If you are ever in a car accident, do not send the ambulance people away in the direct aftermath. You will almost certainly feel “that bad” later and regret that decision.
I texted Delma. “I got into a bad accident. Can you tell the group chat I won’t be there tomorrow?” And then I felt guilty for letting everyone down. Delaney messaged me, “We did insist on a hard nine a.m. start time,” to make me laugh, which I did.
Mr. Jen came to get me and took over talking with the police and arranging a tow for our vehicle. He wanted me to stay in the car but I couldn’t sit still. I went to the van and got my roller skates out, and my script, because I’ll need that this week. I took a picture of the crumpled rear of the vehicle and thought, that doesn’t look all that bad.

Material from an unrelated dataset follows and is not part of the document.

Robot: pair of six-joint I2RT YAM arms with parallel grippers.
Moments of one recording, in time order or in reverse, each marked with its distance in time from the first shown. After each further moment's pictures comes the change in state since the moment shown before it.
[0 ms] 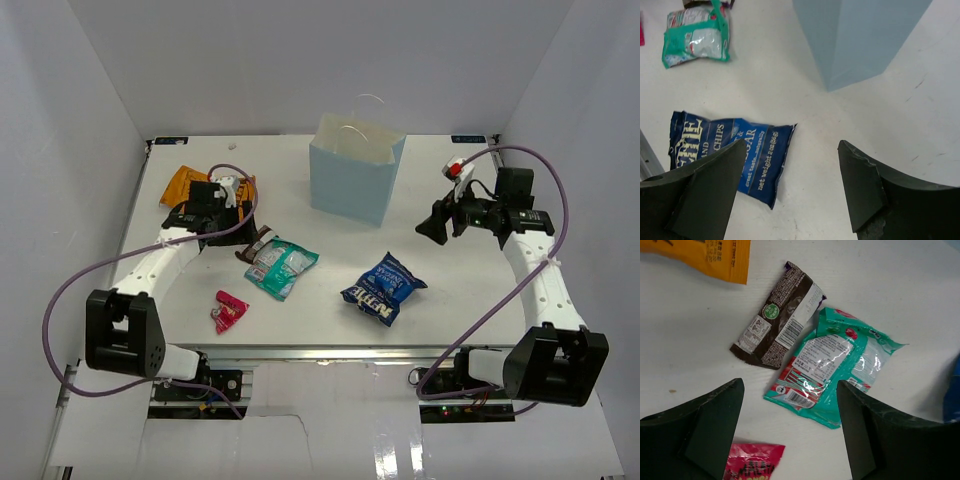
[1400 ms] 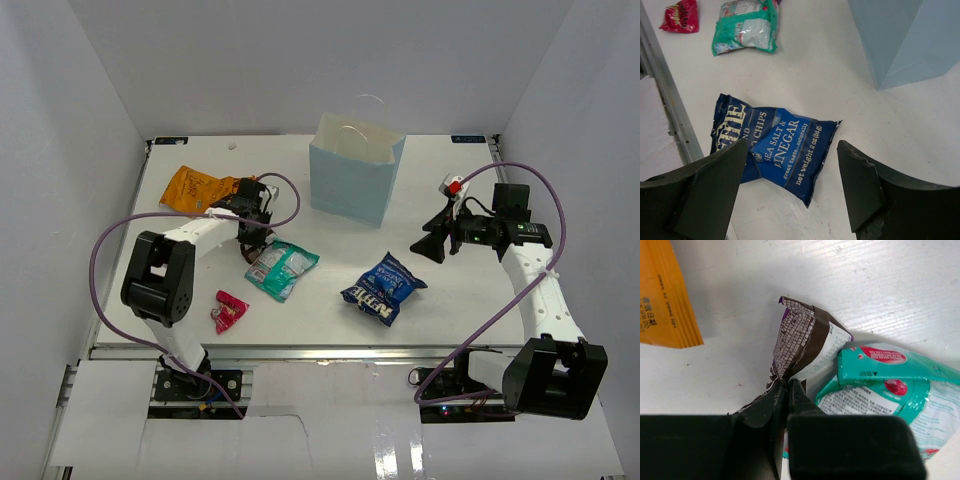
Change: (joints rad) left arm -0.190 0.399 0.161 0.044 -0.257 0.230; right arm -0.006 -0.084 -0.138 -0.080 -0.133 -0.079
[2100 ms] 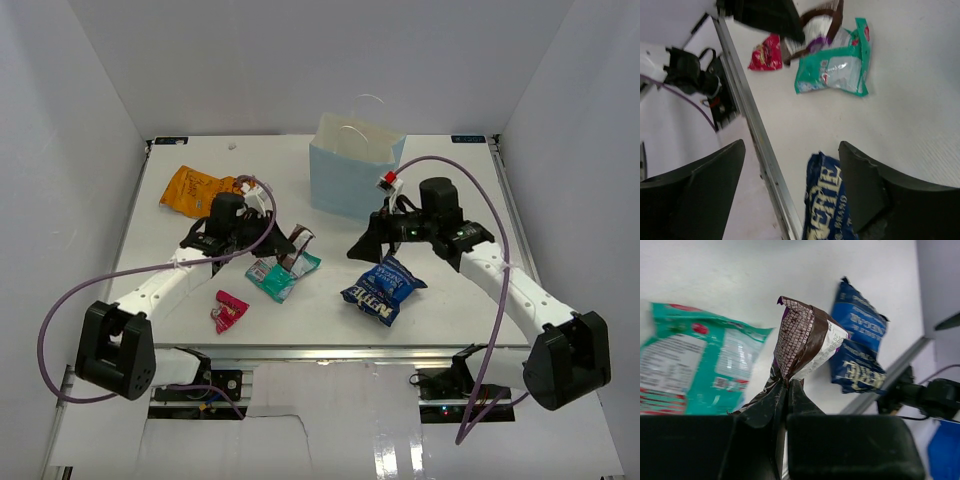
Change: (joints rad) left arm -0.017 -0.448 -0.250 0.193 0.534 -0.411; right arm 0.481 0.051 -0.029 0.345 0.129 0.678
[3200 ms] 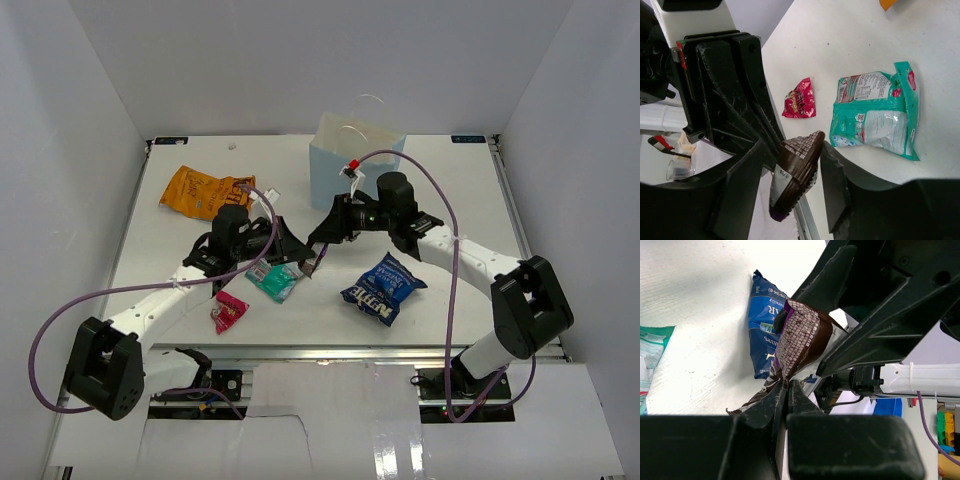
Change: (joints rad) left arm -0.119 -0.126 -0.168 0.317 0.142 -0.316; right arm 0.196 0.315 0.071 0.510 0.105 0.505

The next morning, Mr. Jen examined the van in the light of the day. The interior had detached from the exterior. The airbags in the headrests had deployed. The driver’s seat was broken and twisted. All of the safety features that had been engineered to protect me had done their jobs.
I’m a fan of the brand now.
I was also broken and twisted, and deeply regretting not making a trip to the emergency room. In a couple of hours, I’ll be seeing my doctor to address the throbbing pain in my head, the visual disturbances and occasional loss of clear sight in my right eye. The searing neck pain. The fact that my right boob is two cup sizes larger and a lovely lavender hue. The bruises on my abdomen and thighs. The fact that I can’t raise my arms to shoulder level or hold even a full mug of tea without becoming impossibly fatigued. I had no idea I would feel this way when I sent the ambulance away.

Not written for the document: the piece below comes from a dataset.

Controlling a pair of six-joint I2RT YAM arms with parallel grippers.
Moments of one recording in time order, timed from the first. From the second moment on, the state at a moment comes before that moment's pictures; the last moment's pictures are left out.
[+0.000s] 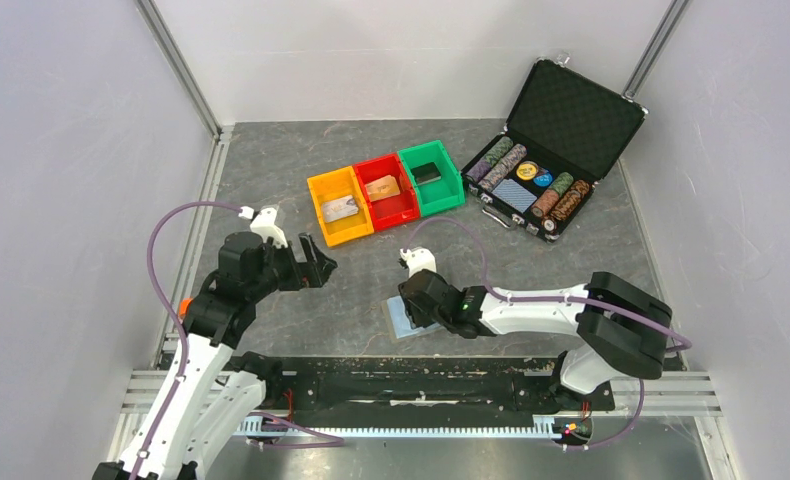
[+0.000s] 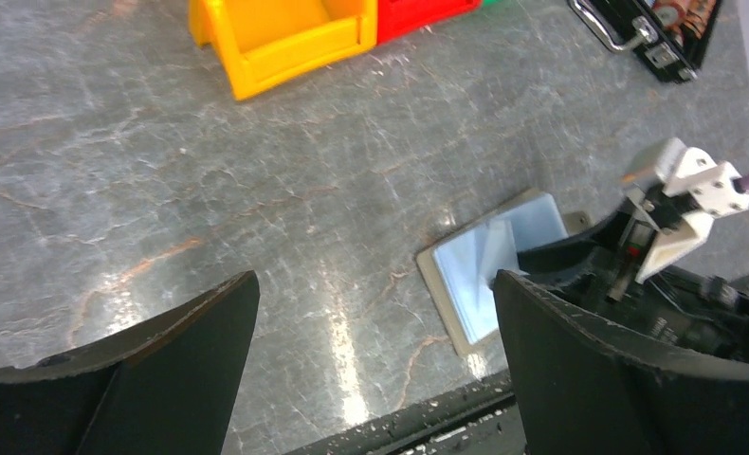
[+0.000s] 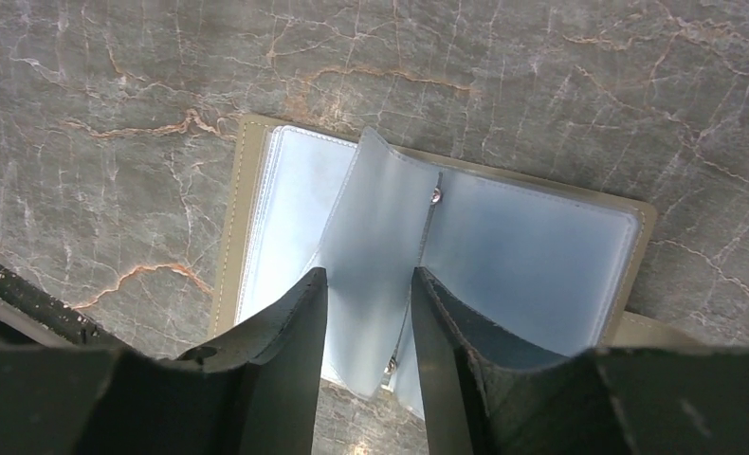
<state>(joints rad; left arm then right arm) -0.28 0.63 0.71 -0.63 0.19 -0.40 1.12 1.54 0.73 -0.05 0.31 0.55</state>
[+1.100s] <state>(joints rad) -0.28 0.60 0.71 -0.65 0.06 -0.40 1.10 1.32 0.75 -0.26 0.51 0.53</state>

Don’t send the ambulance away.
I tried to go to tech Sunday for my show. It was a mistake that ended in a tearful breakdown and an early exit. I felt like a failure, though I know it’s not my fault. “I dropped the ball,” I sobbed to my co-director, Jeremy, who reminded me gently that I did not drop the ball. The guy who hit me did.
But as I sit here, my brain fully fatigued but desperate to get all of this out, half-listening to Mr. Jen on the phone to the insurance company, I wonder whose fault it really is. I was going fast, sure. But if I hadn’t made it through the light, the guy would have hit me while I was at a standstill. I know I wouldn’t be here at all if that had happened. Clearly, the person who stole the SUV in the first place made a horrible choice, and followed it up with the absolutely baffling decision to run from the police.

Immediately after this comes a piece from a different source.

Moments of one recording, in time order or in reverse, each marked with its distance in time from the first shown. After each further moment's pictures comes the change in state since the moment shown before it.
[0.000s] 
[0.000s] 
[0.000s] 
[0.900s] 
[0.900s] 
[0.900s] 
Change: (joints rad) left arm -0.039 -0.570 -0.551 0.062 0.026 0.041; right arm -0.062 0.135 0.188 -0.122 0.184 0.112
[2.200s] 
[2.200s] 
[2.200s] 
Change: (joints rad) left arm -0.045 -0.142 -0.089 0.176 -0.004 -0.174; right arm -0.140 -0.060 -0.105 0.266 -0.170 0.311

“I don’t know why people run from the police,” Jeremy said as we sat in the auditorium, waiting for tech Sunday to kick off. “They always get caught.”
Myself? I don’t know why the police chase anyone. It seems like someone always gets hurt. The suspect. An officer. An innocent bystander.
This time, the person who was hurt was me. I already suffer from C-PTSD. I’m already disabled. I didn’t need another traumatizing incident or more pain. And from the details I know, the chase didn’t accomplish anything other than the accident, which wrecked the stolen property, anyway. There wasn’t an abducted person in that vehicle. There wasn’t, as far as I can tell, a reason they needed to nab the criminal right at that very moment I was going through the light.
I’m glad I was driving a little irresponsibly; it’s possibly the only time it’s going to save my life. I’m thankful the driver fleeing the police didn’t die; stealing a car shouldn’t come with a death sentence. I hope very much that whoever it was will have a better life and make wiser choices after this. I hope the person whose SUV was stolen had good insurance on it and won’t face too much of a financial hardship over this. And I very much hope that the high occurrence of these incidents in Kalamazoo lately (this was the second chase in the same area in the same week) will make city and county leaders reconsider whether or not high-speed pursuits are a sensible solution to public safety.
I don’t know what I’m going to hear when I go to the doctor’s office today. Probably, “rest,” which I think we all know that I will not be doing during a show week because I can’t let these kids down. I’ll keep everyone updated. In the meantime, drive carefully and stay safe.